In ROOM, your goal is to navigate a maze of walls, picking up med kits while your health slowly drains. Evade and kill the spinning people. Your score is determined by your survival time. Good luck!
Note that ROOM cannot run on a physical sprig due to hardware limitations!
// ____ _____ _____
// /\ _`\ /\ __`\/\ __`\ /'\_/`\
// \ \ \L\ \ \ \/\ \ \ \/\ \/\ \
// \ \ , /\ \ \ \ \ \ \ \ \ \ \__\ \
// \ \ \\ \\ \ \_\ \ \ \_\ \ \ \_/\ \
// \ \_\ \_\ \_____\ \_____\ \_\\ \_\
// \/_/\/ /\/_____/\/_____/\/_/ \/_/
//
// / w [oooo] i \
// \ a s d [oooo] j k l /
//
// w = Forward i = Pew Pew
// s = Go Left j = Look Left
// d = Go Right l = Look Right
// a = Backward k = Look Behind
sprig-dist.js
contains the code that goes straight into the sprig editor.
The rest of the code is made for the browser.
Though, sprig-ifying it is trivial.
The sprig is not designed for 3D games. In fact, this game goes against the spirit of sprig. Sorry about that.

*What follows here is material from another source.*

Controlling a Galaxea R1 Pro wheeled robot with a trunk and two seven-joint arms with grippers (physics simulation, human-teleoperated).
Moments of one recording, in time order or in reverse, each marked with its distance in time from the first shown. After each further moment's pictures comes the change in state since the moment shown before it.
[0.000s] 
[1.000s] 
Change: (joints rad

With that said, I'll summarize how ROOM works for those who plan on editing or reusing it.
The game logic is implemented exactly how you'd expect it to be.
You can find it in game.ts
.
ROOM has its own software rasterizer, found in graphics.ts
.
Considering that the sprig only supports 16 colors, there is no interpolation meaning no fragment shaders.
The rendering API feels similar to those old fixed pipeline rendering APIs.
If you plan on editing this, I've put a note with things you should be aware of in the file.
If you want to throw in your own 3D models, you will need to load them into vertices.
Within load_obj.rs
, I have some Rust code that essentially does that.
(Sorry if you don't have a Rust installed, porting to another language isn't hard.)
Note that when exporting from blender, or whatever software of choice, export as a .obj
and DISABLE EVERYTHING EXCEPT FOR VERTICES AND FACES.
This is very important because the renderer does not support fragment shaders like in modern graphics APIs do.
All sounds are generated in the sprig editor. I recommend that you do the same.